JPA CriteriaBuilder with junction table

Question

How can the sql expression below be expressed using CriteriaBuilder?

select * from Ref where prac_id = (select prac_id from loc l join staff_loc sl where sl.loc = l.id and sl.pracstaff_id = 123)

Model Classes

@Entity
public class Ref {
    private Long id;
    private Prac prac;
}

@Entity
public class Loc {
    Long id;
    @ManyToOne
    Prac prac;
    @ManyToMany
    Set<PracStaff> pracStaff;
}

@Entity
public class Prac {
    Long id;
    @OneToMany
    Set<Loc> locs;
}

@Entity
public class PracStaff {
    Long id;
    @ManyToMany
    Set<Loc> locs;
}

• There's a join table that maps Loc to PracStaff; it has two columns: pracstaff_id and loc_id
• A Loc can belong to only one Prac.

What I'm trying to get is all Ref objects that have a PracStaff with id 123 using CriteriaBuilder.

Answer 1

---

Here's the solution I got to work though I haven't tested it thoroughly.

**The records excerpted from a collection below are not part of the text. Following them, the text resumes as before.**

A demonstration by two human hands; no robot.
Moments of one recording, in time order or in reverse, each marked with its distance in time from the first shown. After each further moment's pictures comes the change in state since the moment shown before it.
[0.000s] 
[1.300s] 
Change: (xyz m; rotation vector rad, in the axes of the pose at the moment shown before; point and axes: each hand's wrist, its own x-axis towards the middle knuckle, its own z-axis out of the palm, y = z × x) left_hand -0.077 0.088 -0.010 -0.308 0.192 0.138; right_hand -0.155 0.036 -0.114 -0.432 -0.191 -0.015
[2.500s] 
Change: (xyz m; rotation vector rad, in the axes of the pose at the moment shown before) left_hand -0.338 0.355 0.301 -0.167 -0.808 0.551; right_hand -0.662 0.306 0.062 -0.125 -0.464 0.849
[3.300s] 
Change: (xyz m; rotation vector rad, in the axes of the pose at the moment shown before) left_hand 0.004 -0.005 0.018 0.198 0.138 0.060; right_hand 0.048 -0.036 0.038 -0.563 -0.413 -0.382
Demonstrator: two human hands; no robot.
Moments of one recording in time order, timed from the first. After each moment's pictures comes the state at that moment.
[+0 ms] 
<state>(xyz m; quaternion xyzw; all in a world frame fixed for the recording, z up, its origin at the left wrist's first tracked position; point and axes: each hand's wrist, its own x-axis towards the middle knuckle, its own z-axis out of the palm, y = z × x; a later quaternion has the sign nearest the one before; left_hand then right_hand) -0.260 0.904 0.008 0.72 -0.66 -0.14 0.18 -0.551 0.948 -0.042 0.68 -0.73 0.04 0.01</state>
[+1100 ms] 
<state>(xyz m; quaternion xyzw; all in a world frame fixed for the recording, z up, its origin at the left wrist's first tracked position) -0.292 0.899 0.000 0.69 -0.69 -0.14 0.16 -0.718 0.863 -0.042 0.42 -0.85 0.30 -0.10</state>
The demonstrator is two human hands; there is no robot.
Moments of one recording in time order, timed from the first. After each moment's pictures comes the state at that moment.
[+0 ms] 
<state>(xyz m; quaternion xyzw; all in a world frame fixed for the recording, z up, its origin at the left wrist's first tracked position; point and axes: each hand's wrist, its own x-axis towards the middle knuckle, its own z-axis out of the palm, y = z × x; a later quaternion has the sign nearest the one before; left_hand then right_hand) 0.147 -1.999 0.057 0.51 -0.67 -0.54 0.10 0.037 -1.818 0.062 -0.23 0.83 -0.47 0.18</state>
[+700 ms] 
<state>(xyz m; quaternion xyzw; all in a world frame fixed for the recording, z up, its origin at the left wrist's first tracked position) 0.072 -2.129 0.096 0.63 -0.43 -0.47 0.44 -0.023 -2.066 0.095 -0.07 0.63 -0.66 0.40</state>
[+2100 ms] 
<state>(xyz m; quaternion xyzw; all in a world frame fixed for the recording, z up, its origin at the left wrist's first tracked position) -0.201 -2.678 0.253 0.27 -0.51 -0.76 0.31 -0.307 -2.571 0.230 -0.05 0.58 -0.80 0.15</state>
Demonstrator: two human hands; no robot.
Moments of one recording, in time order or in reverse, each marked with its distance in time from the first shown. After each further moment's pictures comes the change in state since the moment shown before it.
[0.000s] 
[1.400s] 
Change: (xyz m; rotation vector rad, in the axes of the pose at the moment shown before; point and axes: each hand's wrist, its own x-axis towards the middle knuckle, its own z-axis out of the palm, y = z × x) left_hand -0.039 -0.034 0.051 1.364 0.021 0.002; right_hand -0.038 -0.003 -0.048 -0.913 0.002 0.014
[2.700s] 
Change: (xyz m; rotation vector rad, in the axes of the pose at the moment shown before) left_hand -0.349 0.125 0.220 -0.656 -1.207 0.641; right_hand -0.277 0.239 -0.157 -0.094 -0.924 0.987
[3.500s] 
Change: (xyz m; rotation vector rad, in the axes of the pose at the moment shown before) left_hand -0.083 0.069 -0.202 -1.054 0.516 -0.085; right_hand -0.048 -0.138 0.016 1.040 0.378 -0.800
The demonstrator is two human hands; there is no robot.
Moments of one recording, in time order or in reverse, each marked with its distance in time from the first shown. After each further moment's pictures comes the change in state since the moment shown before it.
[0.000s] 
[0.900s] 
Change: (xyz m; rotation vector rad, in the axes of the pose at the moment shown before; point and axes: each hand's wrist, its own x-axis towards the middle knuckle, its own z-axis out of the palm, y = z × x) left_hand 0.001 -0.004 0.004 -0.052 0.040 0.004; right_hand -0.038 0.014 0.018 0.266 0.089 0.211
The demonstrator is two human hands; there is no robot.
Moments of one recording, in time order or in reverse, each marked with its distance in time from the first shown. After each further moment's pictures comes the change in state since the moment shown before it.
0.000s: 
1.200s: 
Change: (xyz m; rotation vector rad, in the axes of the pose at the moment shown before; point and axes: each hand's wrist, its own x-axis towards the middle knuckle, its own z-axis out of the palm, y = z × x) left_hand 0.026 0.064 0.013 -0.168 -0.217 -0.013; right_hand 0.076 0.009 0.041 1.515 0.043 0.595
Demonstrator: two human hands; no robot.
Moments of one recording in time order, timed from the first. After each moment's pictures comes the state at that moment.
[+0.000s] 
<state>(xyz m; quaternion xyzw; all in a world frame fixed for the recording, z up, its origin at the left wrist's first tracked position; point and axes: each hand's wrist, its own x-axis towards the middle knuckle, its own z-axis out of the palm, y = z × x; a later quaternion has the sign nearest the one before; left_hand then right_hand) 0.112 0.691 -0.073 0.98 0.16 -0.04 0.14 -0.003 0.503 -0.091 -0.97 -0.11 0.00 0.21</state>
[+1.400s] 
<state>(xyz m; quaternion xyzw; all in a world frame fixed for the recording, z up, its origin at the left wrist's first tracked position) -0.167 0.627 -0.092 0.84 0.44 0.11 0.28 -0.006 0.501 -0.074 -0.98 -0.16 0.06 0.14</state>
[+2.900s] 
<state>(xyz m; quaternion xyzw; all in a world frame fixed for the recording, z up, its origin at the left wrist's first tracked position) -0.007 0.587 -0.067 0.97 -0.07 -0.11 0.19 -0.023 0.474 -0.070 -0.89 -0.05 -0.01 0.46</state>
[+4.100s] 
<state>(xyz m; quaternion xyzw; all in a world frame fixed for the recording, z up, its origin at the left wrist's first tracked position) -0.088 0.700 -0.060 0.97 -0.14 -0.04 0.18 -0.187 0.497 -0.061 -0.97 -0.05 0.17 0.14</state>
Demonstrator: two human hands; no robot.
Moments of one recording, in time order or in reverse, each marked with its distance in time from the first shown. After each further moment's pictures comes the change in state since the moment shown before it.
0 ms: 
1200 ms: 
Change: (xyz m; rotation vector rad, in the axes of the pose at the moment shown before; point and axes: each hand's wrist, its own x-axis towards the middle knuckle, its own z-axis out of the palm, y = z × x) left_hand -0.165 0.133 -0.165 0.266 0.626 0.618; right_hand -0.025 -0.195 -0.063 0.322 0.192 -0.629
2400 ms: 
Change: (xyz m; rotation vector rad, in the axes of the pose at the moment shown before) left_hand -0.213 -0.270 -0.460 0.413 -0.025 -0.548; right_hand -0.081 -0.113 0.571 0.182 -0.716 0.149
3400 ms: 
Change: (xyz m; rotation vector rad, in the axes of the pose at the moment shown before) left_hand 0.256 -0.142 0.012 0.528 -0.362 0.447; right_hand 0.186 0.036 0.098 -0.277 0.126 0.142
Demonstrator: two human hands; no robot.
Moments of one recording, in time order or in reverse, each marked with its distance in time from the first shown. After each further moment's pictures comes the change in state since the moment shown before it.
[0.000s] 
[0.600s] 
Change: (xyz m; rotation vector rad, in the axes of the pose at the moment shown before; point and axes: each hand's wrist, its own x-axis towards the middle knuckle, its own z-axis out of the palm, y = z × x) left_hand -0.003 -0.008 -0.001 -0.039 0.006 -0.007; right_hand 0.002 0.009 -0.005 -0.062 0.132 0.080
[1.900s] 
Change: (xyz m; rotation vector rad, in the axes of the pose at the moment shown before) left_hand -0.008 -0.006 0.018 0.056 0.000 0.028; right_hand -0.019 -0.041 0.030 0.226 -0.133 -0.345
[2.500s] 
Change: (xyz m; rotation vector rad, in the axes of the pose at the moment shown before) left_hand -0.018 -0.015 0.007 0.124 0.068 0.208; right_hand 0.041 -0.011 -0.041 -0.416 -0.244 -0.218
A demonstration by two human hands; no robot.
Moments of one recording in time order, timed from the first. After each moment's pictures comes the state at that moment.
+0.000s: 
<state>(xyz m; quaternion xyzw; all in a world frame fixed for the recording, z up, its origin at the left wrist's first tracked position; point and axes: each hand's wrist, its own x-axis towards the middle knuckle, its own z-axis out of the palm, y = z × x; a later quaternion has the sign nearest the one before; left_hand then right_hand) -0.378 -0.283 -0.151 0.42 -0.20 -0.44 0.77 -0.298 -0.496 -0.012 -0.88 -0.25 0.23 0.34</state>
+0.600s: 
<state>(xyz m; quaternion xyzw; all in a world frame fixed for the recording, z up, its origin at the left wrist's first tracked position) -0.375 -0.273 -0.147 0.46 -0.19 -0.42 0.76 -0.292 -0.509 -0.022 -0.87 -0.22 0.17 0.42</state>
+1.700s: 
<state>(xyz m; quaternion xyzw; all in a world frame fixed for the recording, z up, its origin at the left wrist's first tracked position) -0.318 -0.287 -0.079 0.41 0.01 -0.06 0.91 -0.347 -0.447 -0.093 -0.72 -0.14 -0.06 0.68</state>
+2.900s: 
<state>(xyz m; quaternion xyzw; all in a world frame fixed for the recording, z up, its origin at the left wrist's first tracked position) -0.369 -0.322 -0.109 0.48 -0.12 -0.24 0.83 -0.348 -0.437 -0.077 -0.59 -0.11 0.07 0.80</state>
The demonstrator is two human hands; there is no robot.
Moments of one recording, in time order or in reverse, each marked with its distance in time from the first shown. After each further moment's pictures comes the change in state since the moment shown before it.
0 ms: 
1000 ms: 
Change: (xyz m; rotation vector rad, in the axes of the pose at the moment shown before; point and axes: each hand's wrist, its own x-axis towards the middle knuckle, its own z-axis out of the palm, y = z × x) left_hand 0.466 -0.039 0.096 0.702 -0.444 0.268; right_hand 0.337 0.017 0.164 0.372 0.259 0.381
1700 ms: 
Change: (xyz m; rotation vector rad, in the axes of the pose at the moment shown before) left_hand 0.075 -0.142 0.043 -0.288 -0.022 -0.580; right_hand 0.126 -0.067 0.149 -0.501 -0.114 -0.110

Using

Expression<Collection<PracStaff>>

to return the collection is what I was missing

CriteriaBuilder criteriaBuilder = entityManager.getCriteriaBuilder();
CriteriaQuery<Ref> criteriaQuery = criteriaBuilder.createQuery(Ref.class);
Root<Ref> from = criteriaQuery.from(Ref.class);
criteriaQuery.select(from);

Subquery<Prac> subquery = criteriaQuery.subquery(Prac.class);
Root<Loc> fromLoc = subquery.from(Loc.class);
Expression<Collection<PracStaff>> pracStaffInLoc = fromLoc.get("pracStaff");
subquery.where(criteriaBuilder.isMember({pracStaffObj}, pracStaffInLoc));
subquery.select(fromLoc.<Prac>get("prac"));     
Path<Prac> specialist = from.get("{field in Ref class}");
Predicate p = criteriaBuilder.equal(specialist, subquery);